Sí, los ultra sapiens viven ahora en casas flotantes y han desarrollado nuevas capacidades pulmonares para respirar la evolución del oxígeno. Y esa pregunta no tiene connotaciones alternas, porque ahora en estos tiempos la naturaleza no está para fumarse, sino para vivirse. Y llevan los niños unas alas de equipo, de una ingeniería perfecta, de un diseño de ave maravillosa, porque ya no basta imaginar que un habitante pueda emprender el vuelo, ahora se ejecuta. Y las controlan como un habitante antiguo usara una bicicleta con experiencia de diez años. Cuando los niños van volando en buen grupo comienzan a observar las pistas allá abajo.

— Mira, mira. Por allí paseaban en dos ruedas y hacían acrobacias.

Ese sol. Ese viejo y solo sol que todo lo ha visto, que ha educado a la Tierra con su luz desde las primeras temporadas. Ahora calienta las artificiales extremidades que favorecen este hermoso deporte de flotar por donde uno quiera. Hoy estoy trabajando y mañana mi hijo quiere ir a explorar unos satélites olvidados que deambulan cerca de una montaña. La curiosidad de los niños es amplia, grande, divertida, no tiene parangón. Me la contagian. Estoy entregando las últimas cargas de roca metamórfica y pasaré a la superficie a visitar a algunos habitantes voluntarios que siembran algo allá abajo.

— ¡Mira! —, me dice mi pequeño—vamos a ver la fauna de ese bosque azul al que todavía no hemos ido.
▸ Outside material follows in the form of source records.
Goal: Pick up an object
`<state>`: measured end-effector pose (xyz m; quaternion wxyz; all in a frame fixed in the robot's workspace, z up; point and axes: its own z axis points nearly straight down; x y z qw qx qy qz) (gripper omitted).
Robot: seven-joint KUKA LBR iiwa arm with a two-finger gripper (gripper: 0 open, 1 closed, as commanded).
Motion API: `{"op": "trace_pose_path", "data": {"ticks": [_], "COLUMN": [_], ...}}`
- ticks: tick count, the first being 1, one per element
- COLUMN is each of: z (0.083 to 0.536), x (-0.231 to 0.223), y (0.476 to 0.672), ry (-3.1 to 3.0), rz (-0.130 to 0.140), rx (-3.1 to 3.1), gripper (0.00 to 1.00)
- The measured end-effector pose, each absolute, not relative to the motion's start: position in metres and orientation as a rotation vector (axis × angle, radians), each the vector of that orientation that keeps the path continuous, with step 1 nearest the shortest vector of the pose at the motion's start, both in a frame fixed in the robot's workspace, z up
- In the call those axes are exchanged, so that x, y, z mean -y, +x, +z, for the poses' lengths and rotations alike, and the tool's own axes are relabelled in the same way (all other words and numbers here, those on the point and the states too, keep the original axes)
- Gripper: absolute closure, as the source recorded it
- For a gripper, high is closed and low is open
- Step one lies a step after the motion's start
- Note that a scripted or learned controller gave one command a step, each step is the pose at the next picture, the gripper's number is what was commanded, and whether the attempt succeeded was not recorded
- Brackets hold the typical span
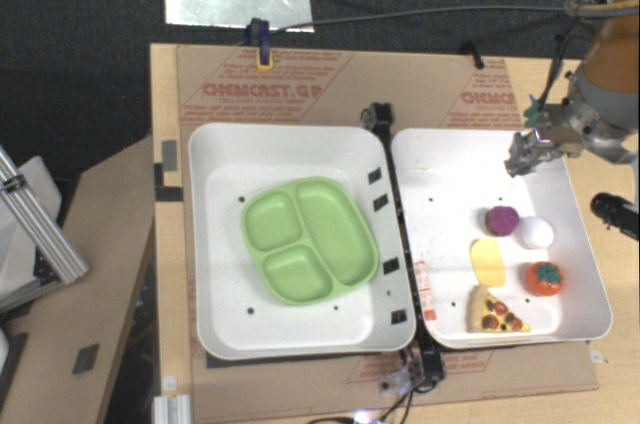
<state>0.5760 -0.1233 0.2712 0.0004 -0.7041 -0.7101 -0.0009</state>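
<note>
Gripper (pixel 524 155) over right bin's (pixel 440 212) far edge, can't tell its state. Purple ball (pixel 502 220) looks light, slippery; pinch across middle.

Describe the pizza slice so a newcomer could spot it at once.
Look in the right-hand white bin, the one without the green plate. Near its front edge lies the pizza slice, just below a yellow block and left of a tomato. It alone is a tan wedge dotted with toppings.

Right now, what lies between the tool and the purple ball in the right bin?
In the camera view, nothing: bare white bin floor separates the tool from the purple ball. The white ball sits just right of the purple one, off that line.
</note>
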Motion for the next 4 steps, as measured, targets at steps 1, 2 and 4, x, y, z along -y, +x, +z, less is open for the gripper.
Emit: {"op": "trace_pose_path", "data": {"ticks": [1, 2, 4], "z": [0.271, 0.262, 0.227], "x": [0.064, 0.016, -0.091], "y": [0.567, 0.571, 0.557], "ry": [-2.21, -2.21, -2.21], "rz": [-0.004, -0.003, -0.002], "rx": [2.232, 2.231, 2.23], "gripper": [1.0, 1.0, 1.0]}}
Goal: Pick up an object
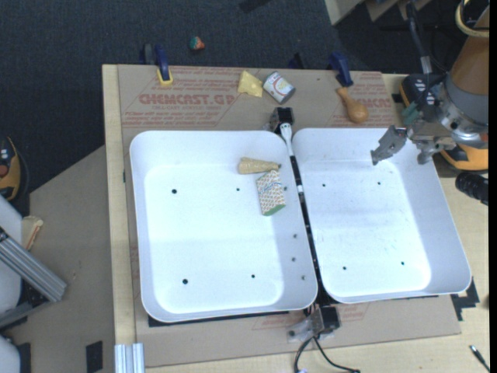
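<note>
patterned packet (270, 193) | left bin (155, 208) | claw (402, 148) well apart, over right bin (435, 239)

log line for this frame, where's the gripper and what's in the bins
gripper: above right bin's far edge, holding nothing | left bin: tan cone, patterned packet | pick: not yet done
</note>
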Robot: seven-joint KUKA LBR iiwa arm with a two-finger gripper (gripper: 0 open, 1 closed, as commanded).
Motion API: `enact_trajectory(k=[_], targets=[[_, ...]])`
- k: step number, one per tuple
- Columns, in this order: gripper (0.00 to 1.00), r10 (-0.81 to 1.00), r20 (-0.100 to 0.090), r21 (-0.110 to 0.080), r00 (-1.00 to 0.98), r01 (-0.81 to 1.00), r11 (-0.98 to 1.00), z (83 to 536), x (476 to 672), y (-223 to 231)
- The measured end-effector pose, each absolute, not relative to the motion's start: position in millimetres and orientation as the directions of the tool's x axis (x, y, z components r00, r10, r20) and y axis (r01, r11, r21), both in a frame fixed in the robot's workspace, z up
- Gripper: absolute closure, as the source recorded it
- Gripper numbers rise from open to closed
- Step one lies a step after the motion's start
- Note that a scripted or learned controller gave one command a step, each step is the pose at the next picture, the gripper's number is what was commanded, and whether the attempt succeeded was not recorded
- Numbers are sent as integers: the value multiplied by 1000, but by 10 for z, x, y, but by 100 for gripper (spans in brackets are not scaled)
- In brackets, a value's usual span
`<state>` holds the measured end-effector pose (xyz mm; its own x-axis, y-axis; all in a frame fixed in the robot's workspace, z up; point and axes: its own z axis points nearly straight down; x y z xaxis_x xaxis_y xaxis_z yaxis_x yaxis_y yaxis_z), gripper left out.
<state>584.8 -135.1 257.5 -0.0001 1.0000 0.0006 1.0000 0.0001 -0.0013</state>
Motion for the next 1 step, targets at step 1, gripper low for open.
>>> enact_trajectory(k=[1], targets=[[0, 1000, 4, 9, -15, 1000, 15, 3134, 5957, -75]])
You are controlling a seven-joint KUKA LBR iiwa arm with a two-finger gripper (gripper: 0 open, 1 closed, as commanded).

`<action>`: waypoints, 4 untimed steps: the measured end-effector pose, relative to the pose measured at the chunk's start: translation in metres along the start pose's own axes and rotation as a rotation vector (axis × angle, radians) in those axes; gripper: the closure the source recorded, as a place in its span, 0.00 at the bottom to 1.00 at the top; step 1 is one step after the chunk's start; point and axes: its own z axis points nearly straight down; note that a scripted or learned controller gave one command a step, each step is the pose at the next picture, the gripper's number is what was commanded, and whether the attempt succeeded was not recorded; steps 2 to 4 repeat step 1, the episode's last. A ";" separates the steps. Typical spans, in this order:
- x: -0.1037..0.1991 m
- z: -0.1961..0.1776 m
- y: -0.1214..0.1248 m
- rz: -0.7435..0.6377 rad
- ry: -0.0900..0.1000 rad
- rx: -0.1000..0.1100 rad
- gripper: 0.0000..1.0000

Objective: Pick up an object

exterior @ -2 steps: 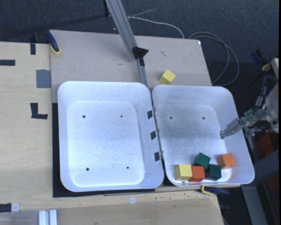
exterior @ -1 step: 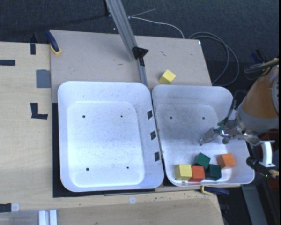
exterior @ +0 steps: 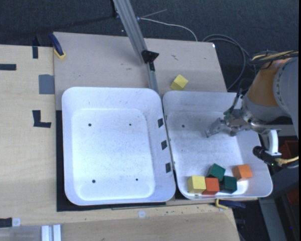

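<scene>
Several small blocks lie in the near corner of the right bin [exterior: 190, 109]: a yellow block [exterior: 196, 184], a red block [exterior: 211, 185], two green blocks [exterior: 216, 171] [exterior: 229, 184] and an orange block [exterior: 242, 172]. My gripper [exterior: 214, 130] hangs over the middle of the right bin, pointing left, well above and behind the blocks. Nothing shows between its fingers. The arm, grey with an orange band [exterior: 263, 89], comes in from the right.
The left bin [exterior: 70, 134] stands beside the right one. A yellow block [exterior: 179, 82] lies on the bench behind the bins. A slanted metal rail [exterior: 133, 26] rises from the bench's back middle. Cables trail at the back right.
</scene>
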 end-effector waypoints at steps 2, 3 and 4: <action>0.013 -0.087 0.062 -0.001 -0.002 -0.010 0.00; 0.013 -0.087 0.062 -0.001 -0.002 -0.010 0.00; 0.013 -0.087 0.062 -0.001 -0.002 -0.010 0.00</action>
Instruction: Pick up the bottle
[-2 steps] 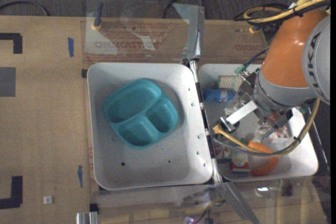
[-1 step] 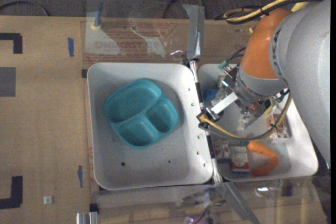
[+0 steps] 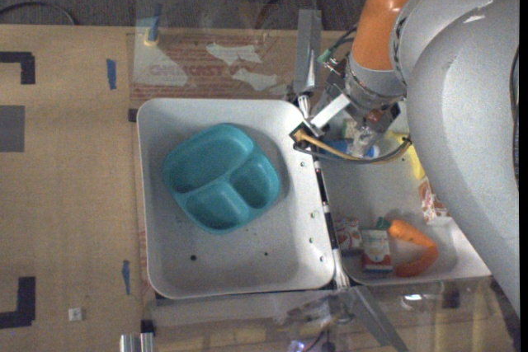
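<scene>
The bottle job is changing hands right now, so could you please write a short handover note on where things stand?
Gripper: down in the far end of the right bin, over something clear with blue on it, likely the bottle. I cannot tell whether the jaws are open or shut, or whether anything sits between them.
Also in the right bin, near end: an orange carrot-shaped item and a small carton.
Left bin: a teal divided plate.
Done: arm is at the bottle.
Left: confirm the grasp, then lift the bottle out.
</scene>
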Motion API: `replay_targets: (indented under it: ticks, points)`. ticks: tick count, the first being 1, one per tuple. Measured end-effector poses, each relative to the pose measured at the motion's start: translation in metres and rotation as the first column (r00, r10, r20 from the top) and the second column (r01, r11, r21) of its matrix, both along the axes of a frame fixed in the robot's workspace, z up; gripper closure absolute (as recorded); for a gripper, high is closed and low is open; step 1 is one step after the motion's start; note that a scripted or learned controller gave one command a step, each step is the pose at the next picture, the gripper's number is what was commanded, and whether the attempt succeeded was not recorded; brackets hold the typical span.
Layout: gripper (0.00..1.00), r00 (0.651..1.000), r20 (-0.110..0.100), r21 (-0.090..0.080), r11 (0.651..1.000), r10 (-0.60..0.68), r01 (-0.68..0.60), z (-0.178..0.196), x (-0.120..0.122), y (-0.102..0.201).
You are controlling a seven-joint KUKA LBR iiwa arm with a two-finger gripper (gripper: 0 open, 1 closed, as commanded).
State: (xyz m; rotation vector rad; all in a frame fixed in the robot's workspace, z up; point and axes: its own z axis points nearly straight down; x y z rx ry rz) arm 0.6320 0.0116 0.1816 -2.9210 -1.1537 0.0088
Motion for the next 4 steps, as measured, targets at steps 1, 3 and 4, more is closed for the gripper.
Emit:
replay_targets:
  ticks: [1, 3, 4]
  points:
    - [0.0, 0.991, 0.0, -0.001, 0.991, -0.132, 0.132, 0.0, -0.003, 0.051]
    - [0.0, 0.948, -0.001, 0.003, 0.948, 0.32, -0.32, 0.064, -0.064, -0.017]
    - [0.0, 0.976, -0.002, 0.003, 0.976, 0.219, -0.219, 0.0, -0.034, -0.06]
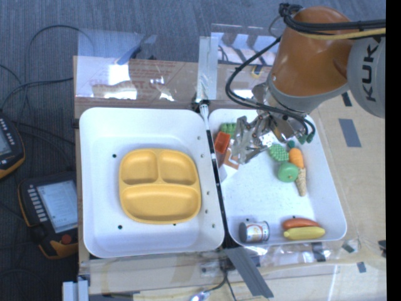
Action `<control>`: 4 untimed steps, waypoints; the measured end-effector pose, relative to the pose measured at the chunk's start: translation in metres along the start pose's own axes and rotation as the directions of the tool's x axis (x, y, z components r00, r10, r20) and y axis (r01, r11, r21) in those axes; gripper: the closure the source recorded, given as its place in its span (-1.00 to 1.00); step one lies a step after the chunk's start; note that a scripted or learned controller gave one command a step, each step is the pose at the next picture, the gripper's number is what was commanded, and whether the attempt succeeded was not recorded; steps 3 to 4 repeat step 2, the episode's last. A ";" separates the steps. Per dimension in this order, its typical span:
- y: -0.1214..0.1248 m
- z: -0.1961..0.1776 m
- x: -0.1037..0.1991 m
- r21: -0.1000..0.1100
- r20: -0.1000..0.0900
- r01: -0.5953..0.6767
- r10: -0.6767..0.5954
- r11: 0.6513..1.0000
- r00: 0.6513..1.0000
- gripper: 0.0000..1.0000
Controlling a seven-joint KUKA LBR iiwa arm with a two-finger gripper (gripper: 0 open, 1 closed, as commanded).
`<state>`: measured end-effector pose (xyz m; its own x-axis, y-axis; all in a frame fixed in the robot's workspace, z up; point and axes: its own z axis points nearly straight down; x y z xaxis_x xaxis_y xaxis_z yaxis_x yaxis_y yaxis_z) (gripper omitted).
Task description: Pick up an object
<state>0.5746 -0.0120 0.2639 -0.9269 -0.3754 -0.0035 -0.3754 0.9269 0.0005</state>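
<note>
tool (pixel 245 144) | finger state: cannot tell | orange packet (pixel 222 144) upright beside it, right bin (pixel 326 196)

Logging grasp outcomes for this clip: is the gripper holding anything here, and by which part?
Cannot be told. The gripper is low in the right bin beside the orange-red toy, but nothing visibly sits between its fingers.

One fixed camera looks down from above the bench at a slant, far enough back to take in both white bins: the left bin (pixel 94 187) toward nine o'clock, the right bin (pixel 326 212) toward three. The arm (pixel 313 49) enters from about two o'clock, close under the lens.
</note>
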 end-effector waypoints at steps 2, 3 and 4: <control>-0.023 -0.005 0.024 -0.001 -0.001 0.216 -0.216 0.976 0.976 1.00; -0.023 -0.005 0.024 -0.001 -0.001 0.216 -0.216 0.976 0.976 1.00; -0.023 -0.005 0.024 -0.001 -0.001 0.216 -0.216 0.976 0.976 1.00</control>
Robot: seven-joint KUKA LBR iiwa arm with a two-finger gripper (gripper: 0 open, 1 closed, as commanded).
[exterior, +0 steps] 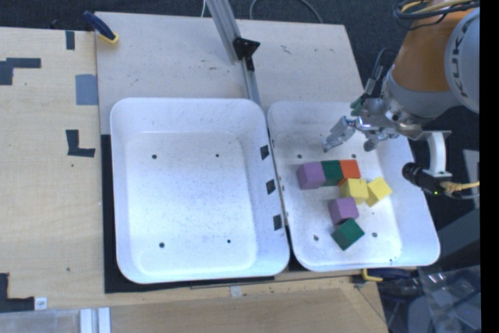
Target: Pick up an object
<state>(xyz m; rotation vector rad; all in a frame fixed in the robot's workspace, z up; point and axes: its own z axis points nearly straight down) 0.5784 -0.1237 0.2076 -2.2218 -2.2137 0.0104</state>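
Grey two-finger gripper [355, 135] above right shallow white bin [413, 246], fingers spread, gripping nothing.
Small blocks cluster mid-bin, below the gripper: purple cube [310, 175], green cube [348, 233]. Cubes: no evident long axis; cluster runs diagonally.

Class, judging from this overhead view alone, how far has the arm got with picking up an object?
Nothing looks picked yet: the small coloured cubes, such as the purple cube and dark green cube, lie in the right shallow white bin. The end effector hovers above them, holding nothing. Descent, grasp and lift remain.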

Todo lo aprendió de mí. Los giros, el despegue, el aterrizaje, los cambios de dirección, el mantenimiento, el cuidado. Le ha costado trabajo aprender a manipular la adaptación ante las repentinas corrientes que nos quieren tumbar. Hemos jugado, lo he rescatado de varias caídas y le ayudé a reconstruir sus alas cuando se atoraron en la punta de un pino. Y desde arriba le he enseñado que la exploración jamás termina, siempre hay que tomar giros adecuados, virar por instinto, demostrarle curiosidad al sendero, desear un extraño encuentro. Qué inocente con sus amigos, yendo por entre las nubes sin temor a chocar contra un avión. Y le digo que maniobrar con un par de alas no es tan complicado como parece, porque eso hacían algunos exploradores y jamás se murieron ni porque pasaban más tiempo con los pies en la tierra.

Llego a casa pero no está. Seguro anda volando con sus amigos. Creo que lo ha hecho casi todo, pero mi sorpresa aumenta cuando me entero de que ha fabricado una bicicleta sólo para saber qué se siente andar en dos ruedas, allá abajo donde quedan algunas pistas. Porque después de tanto volar quizá se haya aburrido y ha querido experimentar el contacto físico y directo con esa erosionada superficie. Ese sol, ese viejo sol que todo lo ha visto y hoy calienta el pelo de mi hijo mientras pedalea torpemente cerca del bosque azul. Y respira un oxígeno verde.